> [DIRECTIONS FOR THIS TASK]: Starting at the line that contains "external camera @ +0", return every line through the end of the data exactly, without pictures.

> [INPUT DATA]:
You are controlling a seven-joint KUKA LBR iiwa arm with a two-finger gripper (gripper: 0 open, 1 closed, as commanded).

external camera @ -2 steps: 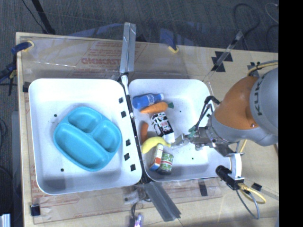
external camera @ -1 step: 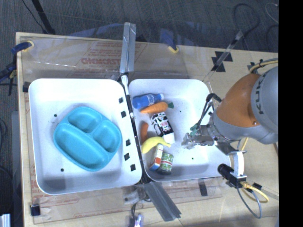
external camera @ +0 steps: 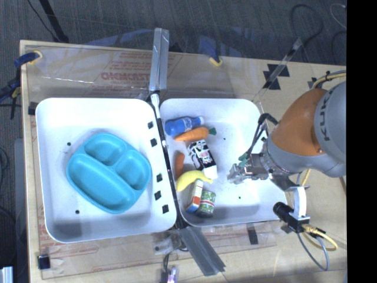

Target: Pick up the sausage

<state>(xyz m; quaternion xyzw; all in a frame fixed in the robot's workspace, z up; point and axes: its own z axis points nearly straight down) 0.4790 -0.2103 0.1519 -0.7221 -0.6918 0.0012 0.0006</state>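
A blue divided plate (external camera: 109, 171) lies mid left bin (external camera: 53, 122). The sausage (external camera: 179, 164) rests against the right bin's (external camera: 235, 108) left wall, beside a banana (external camera: 189, 179). Near the right wall hangs the gripper (external camera: 237, 174); its grip state cannot be told.

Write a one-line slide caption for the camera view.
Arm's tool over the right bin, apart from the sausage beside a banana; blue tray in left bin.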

> [EXERCISE SOLUTION]:
external camera @ +0 steps: 

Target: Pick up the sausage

<state>(xyz m; quaternion xyzw; all in a frame fixed in the robot's workspace, z up; point and axes: its own z axis points nearly straight down) 0.4790 -0.2103 0.1519 -0.7221 -0.6918 0.0012 0.0006</state>
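A blue divided plate (external camera: 109, 171) lies mid left bin (external camera: 53, 122). The sausage (external camera: 179, 164) rests against the right bin's (external camera: 235, 108) left wall, beside a banana (external camera: 189, 179). Near the right wall hangs the gripper (external camera: 237, 174); its grip state cannot be told.

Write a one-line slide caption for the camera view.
Arm's tool over the right bin, apart from the sausage beside a banana; blue tray in left bin.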

Fully answered, the exercise is complete.